Work item:
Begin at the line containing "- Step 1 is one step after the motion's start" in the entries below and end at the line containing "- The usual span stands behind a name"; transcribe that range exactly and nothing outside it.

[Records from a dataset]
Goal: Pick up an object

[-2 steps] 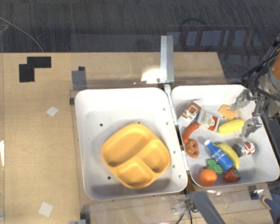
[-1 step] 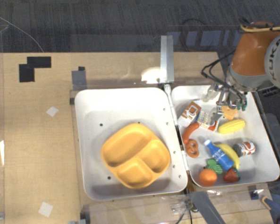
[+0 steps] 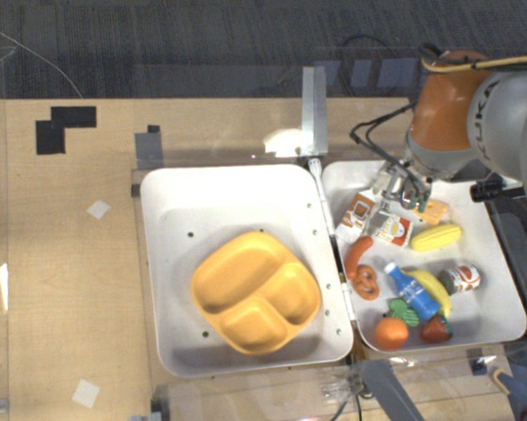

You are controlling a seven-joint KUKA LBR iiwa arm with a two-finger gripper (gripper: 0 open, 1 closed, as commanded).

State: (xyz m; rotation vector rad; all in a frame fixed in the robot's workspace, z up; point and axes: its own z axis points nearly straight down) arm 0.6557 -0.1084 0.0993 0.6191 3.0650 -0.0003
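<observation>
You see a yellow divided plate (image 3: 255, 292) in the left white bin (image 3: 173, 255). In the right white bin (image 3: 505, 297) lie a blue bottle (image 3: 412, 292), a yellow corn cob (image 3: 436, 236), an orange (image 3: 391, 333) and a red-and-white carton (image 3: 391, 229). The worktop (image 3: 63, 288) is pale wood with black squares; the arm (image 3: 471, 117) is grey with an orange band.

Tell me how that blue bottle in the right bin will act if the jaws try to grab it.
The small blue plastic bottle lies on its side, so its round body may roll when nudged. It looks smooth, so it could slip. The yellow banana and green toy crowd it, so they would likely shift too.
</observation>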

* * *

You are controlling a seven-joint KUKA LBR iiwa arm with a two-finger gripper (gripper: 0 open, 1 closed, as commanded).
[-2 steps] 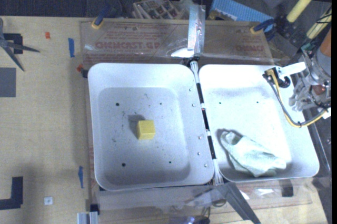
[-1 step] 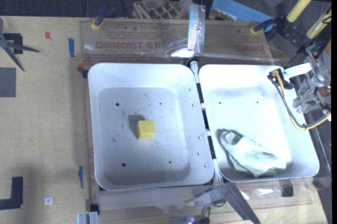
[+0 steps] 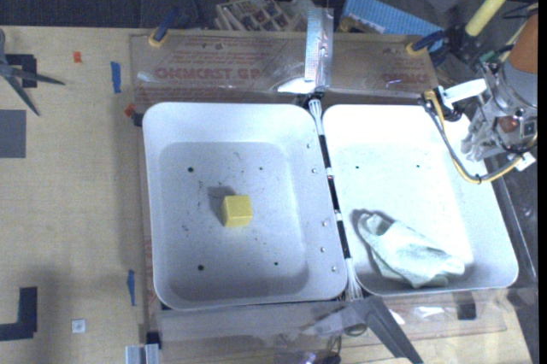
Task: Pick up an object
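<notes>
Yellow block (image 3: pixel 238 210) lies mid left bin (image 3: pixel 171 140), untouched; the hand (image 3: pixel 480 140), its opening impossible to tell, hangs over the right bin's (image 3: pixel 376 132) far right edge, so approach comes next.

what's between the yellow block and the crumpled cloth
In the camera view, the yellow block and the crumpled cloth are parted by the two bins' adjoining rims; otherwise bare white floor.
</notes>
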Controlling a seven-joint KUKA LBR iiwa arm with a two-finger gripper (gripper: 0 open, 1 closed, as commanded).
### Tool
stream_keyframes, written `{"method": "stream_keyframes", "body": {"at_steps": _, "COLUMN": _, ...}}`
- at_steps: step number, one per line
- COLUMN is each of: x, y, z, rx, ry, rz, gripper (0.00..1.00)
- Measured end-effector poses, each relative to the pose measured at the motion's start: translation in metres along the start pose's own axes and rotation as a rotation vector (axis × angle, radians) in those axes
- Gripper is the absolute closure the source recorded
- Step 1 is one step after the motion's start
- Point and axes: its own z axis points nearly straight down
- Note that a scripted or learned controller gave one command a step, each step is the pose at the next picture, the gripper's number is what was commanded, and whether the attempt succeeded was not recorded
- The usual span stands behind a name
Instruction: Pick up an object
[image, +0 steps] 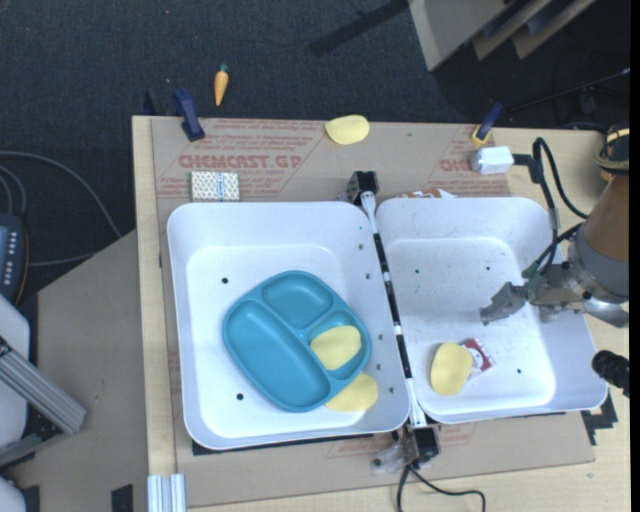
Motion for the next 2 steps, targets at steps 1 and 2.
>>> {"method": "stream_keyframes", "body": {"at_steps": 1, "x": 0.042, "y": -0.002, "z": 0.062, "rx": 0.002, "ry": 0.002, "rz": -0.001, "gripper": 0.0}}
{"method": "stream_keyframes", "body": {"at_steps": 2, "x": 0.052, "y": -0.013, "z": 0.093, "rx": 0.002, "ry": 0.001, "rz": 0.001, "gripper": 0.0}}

Exercise output:
- Step 1 is one step after the motion's start
- Point and axes: its own z axis points nearly straight down
- Note that a scripted or learned controller gave one command a step, each step is the pose at the next picture, the gripper's number is what was commanded, and whether the attempt succeeded was not recorded
- The usual span stands behind a name

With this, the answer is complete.